Stand out – Bring an easily-identifiable (read: loud and colourful) beach flag or umbrella to help lost members of your clan find their way back to camp. Pick a memorable location too – behind life-guard stations or near an easily identifiable landmark can work well.
Make like a marine – Having a whistle which family members recognise is also a good way to keep people together; binoculars for scanning the horizon for wandering children, as well as sea life, can be handy.
Keep your world on a string – We all know a family (or have, ahem, been there ourselves) who’ve lost the car keys or their wallet to the sandy depths or worse – to a lucky pick-pocket. Using key-chains allows you to keep things secure and hidden but ensures you can find them easily when you need to.
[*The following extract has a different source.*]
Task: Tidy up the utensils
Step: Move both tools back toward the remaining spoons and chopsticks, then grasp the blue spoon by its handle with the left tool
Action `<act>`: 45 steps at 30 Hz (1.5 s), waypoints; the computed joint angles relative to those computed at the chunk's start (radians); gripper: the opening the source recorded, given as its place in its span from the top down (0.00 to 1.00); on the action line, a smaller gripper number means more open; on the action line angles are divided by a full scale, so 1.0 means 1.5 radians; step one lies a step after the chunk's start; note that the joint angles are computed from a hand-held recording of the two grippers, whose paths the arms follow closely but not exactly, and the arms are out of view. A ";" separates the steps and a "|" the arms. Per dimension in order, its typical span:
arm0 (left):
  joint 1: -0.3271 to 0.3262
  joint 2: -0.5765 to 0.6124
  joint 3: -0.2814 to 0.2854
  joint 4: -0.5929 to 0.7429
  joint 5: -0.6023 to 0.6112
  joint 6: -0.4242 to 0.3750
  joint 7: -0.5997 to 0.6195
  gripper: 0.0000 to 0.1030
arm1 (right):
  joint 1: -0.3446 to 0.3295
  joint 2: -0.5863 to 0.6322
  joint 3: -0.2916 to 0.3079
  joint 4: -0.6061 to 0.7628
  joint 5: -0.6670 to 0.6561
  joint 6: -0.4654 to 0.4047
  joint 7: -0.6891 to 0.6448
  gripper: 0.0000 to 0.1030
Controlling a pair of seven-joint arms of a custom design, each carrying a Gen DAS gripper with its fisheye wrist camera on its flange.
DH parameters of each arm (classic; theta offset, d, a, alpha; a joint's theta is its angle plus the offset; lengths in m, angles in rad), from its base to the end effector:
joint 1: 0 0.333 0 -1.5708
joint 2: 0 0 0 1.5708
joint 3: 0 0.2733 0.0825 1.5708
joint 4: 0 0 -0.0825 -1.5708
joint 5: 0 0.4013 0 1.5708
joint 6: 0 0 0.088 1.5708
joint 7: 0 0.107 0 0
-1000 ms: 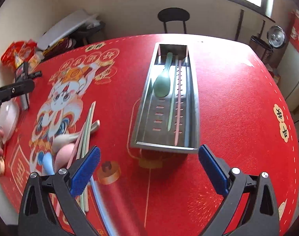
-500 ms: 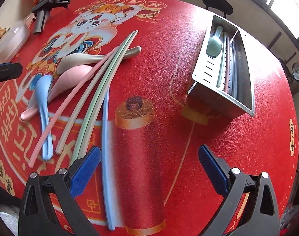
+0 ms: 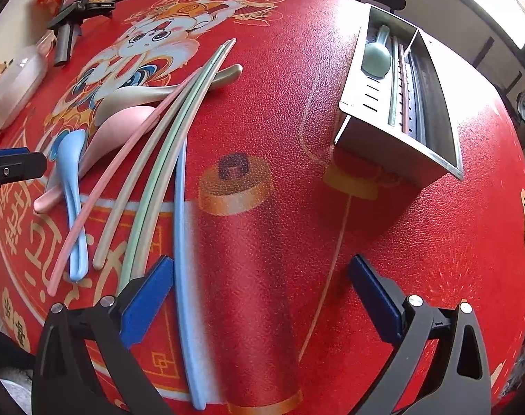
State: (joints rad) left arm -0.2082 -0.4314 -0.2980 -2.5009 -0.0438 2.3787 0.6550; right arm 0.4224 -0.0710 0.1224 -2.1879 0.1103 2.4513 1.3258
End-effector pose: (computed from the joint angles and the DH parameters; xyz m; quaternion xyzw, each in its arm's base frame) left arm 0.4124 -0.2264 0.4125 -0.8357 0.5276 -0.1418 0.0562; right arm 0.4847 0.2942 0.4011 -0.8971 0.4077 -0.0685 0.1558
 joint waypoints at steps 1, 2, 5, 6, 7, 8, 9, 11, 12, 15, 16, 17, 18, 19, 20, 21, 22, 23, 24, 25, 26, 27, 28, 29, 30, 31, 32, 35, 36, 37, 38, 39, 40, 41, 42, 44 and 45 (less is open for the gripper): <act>-0.003 0.006 0.006 0.005 -0.014 -0.005 0.002 0.06 | 0.000 0.001 0.000 0.002 0.000 0.000 0.000 0.05; -0.004 0.008 0.008 0.006 -0.022 -0.006 -0.001 0.06 | 0.000 0.001 0.000 0.001 0.001 0.000 0.000 0.05; 0.002 0.012 0.006 0.020 -0.022 -0.028 -0.025 0.06 | 0.000 0.000 0.000 0.000 0.002 0.001 -0.001 0.05; -0.001 0.010 0.011 0.017 -0.033 -0.020 -0.023 0.06 | 0.000 0.000 0.000 0.000 0.003 0.002 -0.001 0.05; -0.005 0.009 0.018 0.015 -0.049 -0.014 -0.017 0.07 | 0.000 0.000 0.000 0.001 0.002 0.001 -0.001 0.05; -0.008 0.008 0.025 0.012 -0.067 -0.009 -0.013 0.08 | 0.000 0.001 0.000 0.001 0.001 -0.001 -0.001 0.05; -0.013 0.007 0.033 0.007 -0.091 0.002 -0.007 0.12 | 0.000 0.002 0.000 0.003 0.001 -0.004 0.000 0.05; -0.027 0.000 0.052 -0.010 -0.150 0.035 0.018 0.25 | -0.001 0.004 0.000 0.007 -0.001 -0.009 0.001 0.05; -0.032 -0.003 0.060 -0.019 -0.178 0.051 0.029 0.31 | -0.001 0.003 0.000 0.007 0.000 -0.011 0.001 0.05; -0.050 -0.012 0.076 -0.046 -0.262 0.107 0.062 0.41 | -0.001 0.006 0.001 0.011 -0.001 -0.013 0.003 0.05; -0.056 -0.014 0.079 -0.054 -0.286 0.123 0.071 0.47 | -0.001 0.008 0.001 0.012 0.000 -0.013 0.001 0.05; -0.060 -0.016 0.082 -0.060 -0.306 0.134 0.079 0.49 | -0.001 0.007 0.001 0.011 0.001 -0.011 0.001 0.05; -0.064 -0.016 0.086 -0.064 -0.326 0.145 0.088 0.51 | -0.001 0.007 0.001 0.009 0.001 -0.010 0.002 0.05; -0.067 -0.019 0.085 -0.070 -0.340 0.155 0.092 0.51 | -0.001 0.006 0.001 0.008 0.001 -0.009 0.001 0.05; -0.066 -0.018 0.083 -0.072 -0.346 0.160 0.095 0.51 | -0.001 0.006 0.001 0.008 0.001 -0.009 0.001 0.05; -0.065 -0.017 0.080 -0.072 -0.348 0.162 0.094 0.53 | -0.001 0.006 0.001 0.007 0.001 -0.008 0.001 0.05; -0.063 -0.013 0.079 -0.069 -0.349 0.160 0.095 0.60 | -0.001 0.006 0.001 0.007 0.001 -0.008 0.001 0.05; -0.062 -0.008 0.079 -0.066 -0.350 0.159 0.099 0.63 | -0.001 0.006 0.001 0.007 0.001 -0.008 0.001 0.05; -0.058 -0.003 0.076 -0.063 -0.345 0.155 0.098 0.64 | -0.001 0.007 0.002 0.008 0.001 -0.009 0.002 0.05; -0.052 0.007 0.070 -0.056 -0.335 0.151 0.092 0.65 | -0.001 0.006 0.001 0.007 0.001 -0.009 0.001 0.05; -0.047 0.012 0.065 -0.053 -0.325 0.153 0.089 0.66 | -0.001 0.006 0.001 0.007 0.001 -0.009 0.001 0.05; -0.044 0.019 0.062 -0.046 -0.315 0.152 0.090 0.66 | -0.001 0.007 0.002 0.009 0.001 -0.010 0.002 0.05; -0.040 0.026 0.058 -0.039 -0.302 0.150 0.090 0.66 | -0.001 0.006 0.002 0.008 0.001 -0.011 0.002 0.05; -0.037 0.033 0.057 -0.032 -0.292 0.146 0.091 0.66 | -0.001 0.007 0.002 0.009 0.001 -0.013 0.002 0.05; -0.033 0.040 0.053 -0.024 -0.279 0.143 0.091 0.66 | -0.001 0.007 0.002 0.010 0.001 -0.014 0.002 0.05; -0.030 0.047 0.051 -0.016 -0.268 0.140 0.092 0.66 | -0.001 0.008 0.002 0.011 0.001 -0.015 0.002 0.05; -0.028 0.056 0.050 -0.007 -0.258 0.137 0.096 0.66 | -0.001 0.009 0.002 0.012 0.000 -0.017 0.003 0.05; -0.022 0.081 0.046 0.020 -0.228 0.128 0.104 0.63 | -0.001 0.009 0.002 0.013 -0.001 -0.017 0.004 0.05; -0.021 0.087 0.045 0.026 -0.217 0.125 0.107 0.63 | -0.001 0.010 0.002 0.014 -0.001 -0.018 0.004 0.05; -0.018 0.093 0.042 0.034 -0.202 0.121 0.108 0.63 | -0.001 0.009 0.002 0.013 0.000 -0.017 0.003 0.05; -0.016 0.096 0.038 0.038 -0.188 0.118 0.107 0.63 | -0.001 0.009 0.002 0.013 0.000 -0.017 0.003 0.05; -0.013 0.100 0.034 0.043 -0.172 0.115 0.102 0.62 | -0.001 0.009 0.002 0.013 0.000 -0.017 0.003 0.05; -0.012 0.104 0.030 0.048 -0.158 0.112 0.097 0.63 | -0.001 0.009 0.002 0.013 0.000 -0.017 0.003 0.05; -0.013 0.103 0.031 0.049 -0.155 0.114 0.097 0.63 | -0.002 0.009 0.002 0.013 0.000 -0.018 0.002 0.05; -0.017 0.104 0.033 0.047 -0.162 0.123 0.101 0.67 | -0.002 0.010 0.002 0.014 0.000 -0.019 0.001 0.05; -0.021 0.107 0.034 0.052 -0.161 0.124 0.109 0.79 | -0.002 0.009 0.002 0.015 0.001 -0.025 -0.002 0.05; -0.019 0.112 0.030 0.063 -0.143 0.112 0.109 0.86 | -0.002 0.010 0.002 0.017 0.001 -0.028 -0.004 0.05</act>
State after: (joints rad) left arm -0.2368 -0.2631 -0.2536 -2.4059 -0.2585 2.5463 0.8189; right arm 0.4200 -0.0563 0.1254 -2.1630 0.1122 2.4094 1.3205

Who needs YouTube when you've got each other? © Hoxton/Sam Edwards / Getty Images
Leave valuables at home
No-one wants tears at the end of a day at the beach. Consider leaving these items at home:
Expensive tech – Sand isn’t known for being kind to cameras, nor is water the best bedfellow for your smartphone or tablet. Add grubby little hands into the mix and it’s a recipe for disaster. Say goodbye to that perfect Instagram shot and relax into some tech-free family time. Can’t leave the screens at home? Invest in waterproof cases, keep them in a zip-lock bag and stow them safely with other valuables.
Cherished toys – The beach is not the place for children to bring their favourite toys unless there’s a spare one at home. Sure, you can wash something if it gets wet or sandy, but it’s all too easy to bury something or see it wash away with the tide… which could cause major problems at bedtime.